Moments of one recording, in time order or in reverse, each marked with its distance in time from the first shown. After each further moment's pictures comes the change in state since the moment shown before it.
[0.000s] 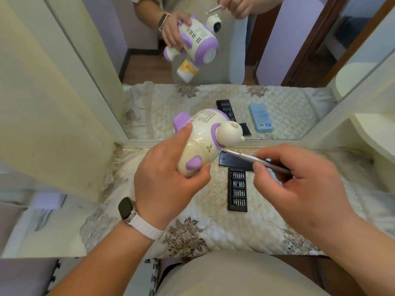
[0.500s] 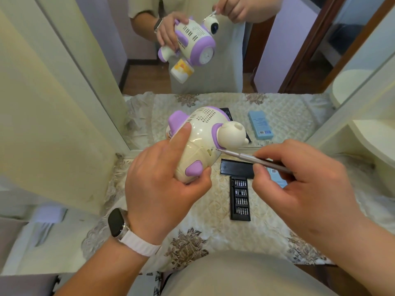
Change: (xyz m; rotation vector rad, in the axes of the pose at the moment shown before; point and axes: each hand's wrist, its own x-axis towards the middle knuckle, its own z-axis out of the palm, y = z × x) left_hand 0.018 0.008 -0.021 0.070 0.047 0.137; right_hand 0.016 -0.013 -0.004 -0.102 0.077 -0.108
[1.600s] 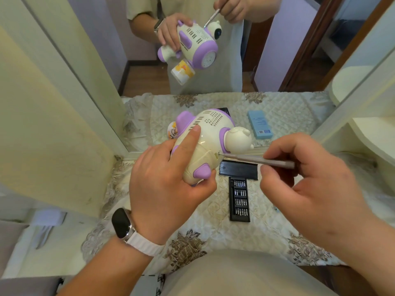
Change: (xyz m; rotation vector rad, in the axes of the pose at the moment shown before) left_hand 0.007 0.009 0.008 0.075 -0.064 0.077; right_hand -0.001 0.008 -0.014 0.211 -0.076 0.127
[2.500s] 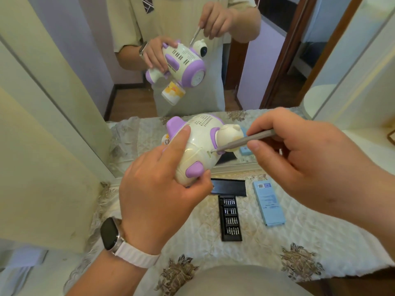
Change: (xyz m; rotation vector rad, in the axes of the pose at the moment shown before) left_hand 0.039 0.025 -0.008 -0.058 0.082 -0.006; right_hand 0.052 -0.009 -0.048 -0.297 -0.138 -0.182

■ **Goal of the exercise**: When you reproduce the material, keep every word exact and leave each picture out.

■ **Exercise output**:
Moments of one recording, in time order or in reverse, each marked with its distance in time from the first shown. After each further moment's pictures comes the change in state since the moment shown before it.
[0.000s] 
[0.500s] 
Change: (xyz m; rotation vector rad, in the axes of the pose at the moment shown before; point and axes: each hand's wrist, its own x-axis towards the middle knuckle, its own z-axis out of the palm, y = z × x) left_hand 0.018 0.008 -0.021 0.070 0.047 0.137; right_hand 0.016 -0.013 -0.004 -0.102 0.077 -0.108
[1.600s] 
Change: (xyz m; rotation vector rad, in the axes of the pose at the moment shown before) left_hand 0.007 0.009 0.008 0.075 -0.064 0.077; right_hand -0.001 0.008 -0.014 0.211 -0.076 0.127
[2.500s] 
Change: (xyz m; rotation vector rad, in the axes of the pose at the moment shown before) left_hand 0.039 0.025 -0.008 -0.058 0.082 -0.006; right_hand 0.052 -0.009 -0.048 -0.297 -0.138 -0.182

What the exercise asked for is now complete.